### What the task requires
A single number is required: the count of lines in the entries below that include the word "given".

### Dataset records
----

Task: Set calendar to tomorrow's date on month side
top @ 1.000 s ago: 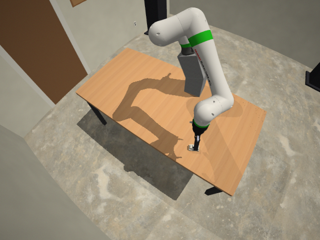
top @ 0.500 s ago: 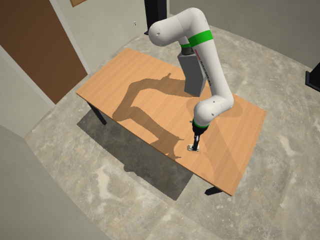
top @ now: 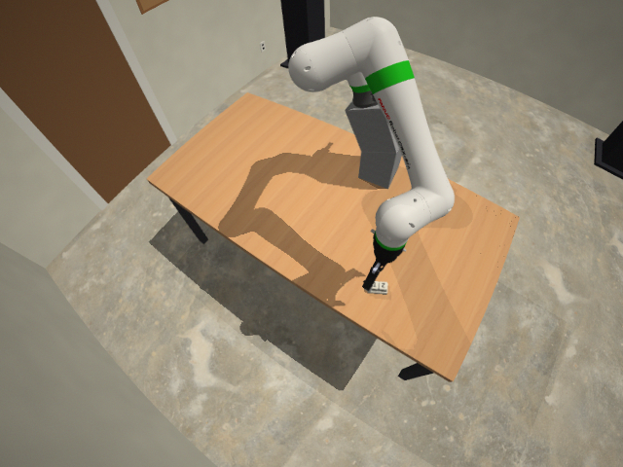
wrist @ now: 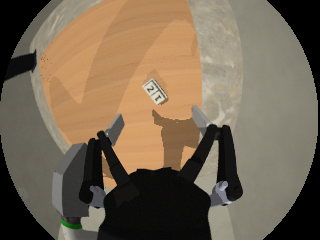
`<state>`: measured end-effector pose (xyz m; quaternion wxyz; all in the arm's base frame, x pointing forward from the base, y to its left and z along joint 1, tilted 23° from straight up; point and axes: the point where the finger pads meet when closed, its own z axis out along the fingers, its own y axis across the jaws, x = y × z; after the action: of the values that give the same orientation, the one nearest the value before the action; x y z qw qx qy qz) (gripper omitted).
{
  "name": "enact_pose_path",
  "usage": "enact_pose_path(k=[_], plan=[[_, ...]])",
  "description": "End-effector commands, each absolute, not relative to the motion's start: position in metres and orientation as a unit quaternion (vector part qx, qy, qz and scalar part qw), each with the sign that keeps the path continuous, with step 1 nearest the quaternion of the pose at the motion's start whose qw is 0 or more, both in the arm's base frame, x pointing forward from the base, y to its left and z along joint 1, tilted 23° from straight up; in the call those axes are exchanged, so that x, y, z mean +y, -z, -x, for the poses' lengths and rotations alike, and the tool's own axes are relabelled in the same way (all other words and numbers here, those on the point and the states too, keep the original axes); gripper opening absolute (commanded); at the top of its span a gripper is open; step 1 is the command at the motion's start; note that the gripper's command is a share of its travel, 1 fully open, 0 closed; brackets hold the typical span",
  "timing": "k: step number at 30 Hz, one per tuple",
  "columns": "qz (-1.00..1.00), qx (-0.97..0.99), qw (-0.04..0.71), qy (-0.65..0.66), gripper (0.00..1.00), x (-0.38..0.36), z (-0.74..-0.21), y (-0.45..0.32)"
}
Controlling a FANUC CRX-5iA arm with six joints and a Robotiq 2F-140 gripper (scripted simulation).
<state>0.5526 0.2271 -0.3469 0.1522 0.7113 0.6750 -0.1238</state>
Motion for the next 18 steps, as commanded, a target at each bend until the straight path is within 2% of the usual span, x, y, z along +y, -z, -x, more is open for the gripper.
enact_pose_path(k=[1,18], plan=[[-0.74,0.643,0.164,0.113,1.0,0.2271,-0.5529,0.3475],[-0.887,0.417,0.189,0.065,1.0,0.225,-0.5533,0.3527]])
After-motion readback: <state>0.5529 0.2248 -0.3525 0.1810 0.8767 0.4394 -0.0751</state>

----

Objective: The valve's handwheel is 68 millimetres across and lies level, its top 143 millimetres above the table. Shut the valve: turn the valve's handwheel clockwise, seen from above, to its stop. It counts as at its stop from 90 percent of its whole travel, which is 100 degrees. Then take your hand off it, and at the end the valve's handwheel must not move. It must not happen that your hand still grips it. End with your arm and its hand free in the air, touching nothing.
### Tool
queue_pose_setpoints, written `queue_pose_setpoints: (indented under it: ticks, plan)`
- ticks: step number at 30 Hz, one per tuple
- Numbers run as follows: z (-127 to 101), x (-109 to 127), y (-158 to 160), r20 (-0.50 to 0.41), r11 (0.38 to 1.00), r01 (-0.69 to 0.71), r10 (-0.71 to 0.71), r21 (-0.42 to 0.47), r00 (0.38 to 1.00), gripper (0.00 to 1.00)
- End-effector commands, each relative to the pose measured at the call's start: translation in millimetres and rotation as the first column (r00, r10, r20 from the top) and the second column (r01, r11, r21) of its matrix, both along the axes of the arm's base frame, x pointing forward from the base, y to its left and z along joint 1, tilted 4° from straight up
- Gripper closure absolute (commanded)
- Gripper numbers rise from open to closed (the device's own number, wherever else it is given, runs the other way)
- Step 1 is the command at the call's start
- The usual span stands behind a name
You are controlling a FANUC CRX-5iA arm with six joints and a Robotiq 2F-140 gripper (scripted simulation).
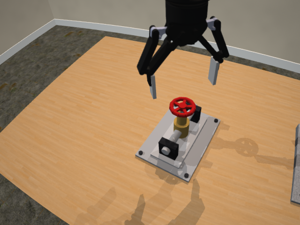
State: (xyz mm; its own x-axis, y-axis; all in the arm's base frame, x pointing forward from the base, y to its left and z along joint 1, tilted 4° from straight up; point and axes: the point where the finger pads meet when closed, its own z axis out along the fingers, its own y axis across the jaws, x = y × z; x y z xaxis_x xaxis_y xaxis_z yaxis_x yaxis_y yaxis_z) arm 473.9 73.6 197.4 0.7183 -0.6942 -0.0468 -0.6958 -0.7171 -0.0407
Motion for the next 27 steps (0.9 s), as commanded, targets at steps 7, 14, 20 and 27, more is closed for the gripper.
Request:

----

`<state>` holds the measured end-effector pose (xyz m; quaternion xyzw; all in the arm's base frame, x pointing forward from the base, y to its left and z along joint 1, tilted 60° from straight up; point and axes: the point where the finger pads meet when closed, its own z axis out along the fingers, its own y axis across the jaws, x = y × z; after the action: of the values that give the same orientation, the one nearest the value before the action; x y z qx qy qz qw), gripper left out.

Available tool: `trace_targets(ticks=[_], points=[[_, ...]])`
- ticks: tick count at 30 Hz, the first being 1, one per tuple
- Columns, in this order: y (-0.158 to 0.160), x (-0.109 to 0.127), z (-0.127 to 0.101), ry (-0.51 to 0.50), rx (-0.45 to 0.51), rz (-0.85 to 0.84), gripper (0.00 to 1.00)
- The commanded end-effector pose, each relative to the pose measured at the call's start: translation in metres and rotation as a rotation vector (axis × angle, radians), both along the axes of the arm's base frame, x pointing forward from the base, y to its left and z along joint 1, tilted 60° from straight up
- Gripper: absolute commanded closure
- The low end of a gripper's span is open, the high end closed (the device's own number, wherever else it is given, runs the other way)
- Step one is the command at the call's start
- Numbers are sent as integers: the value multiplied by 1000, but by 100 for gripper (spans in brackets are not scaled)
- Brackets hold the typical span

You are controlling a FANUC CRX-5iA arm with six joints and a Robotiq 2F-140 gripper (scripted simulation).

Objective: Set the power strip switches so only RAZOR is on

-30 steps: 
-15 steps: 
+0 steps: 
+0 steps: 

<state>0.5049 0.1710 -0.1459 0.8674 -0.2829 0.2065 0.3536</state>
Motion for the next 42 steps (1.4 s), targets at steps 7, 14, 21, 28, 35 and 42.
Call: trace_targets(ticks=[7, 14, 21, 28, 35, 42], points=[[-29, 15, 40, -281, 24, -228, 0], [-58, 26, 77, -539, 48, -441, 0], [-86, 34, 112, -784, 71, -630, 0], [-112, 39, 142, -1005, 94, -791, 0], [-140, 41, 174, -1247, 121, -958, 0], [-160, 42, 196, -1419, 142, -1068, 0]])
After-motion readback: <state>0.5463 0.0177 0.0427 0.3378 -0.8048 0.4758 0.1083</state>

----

### Written reply
2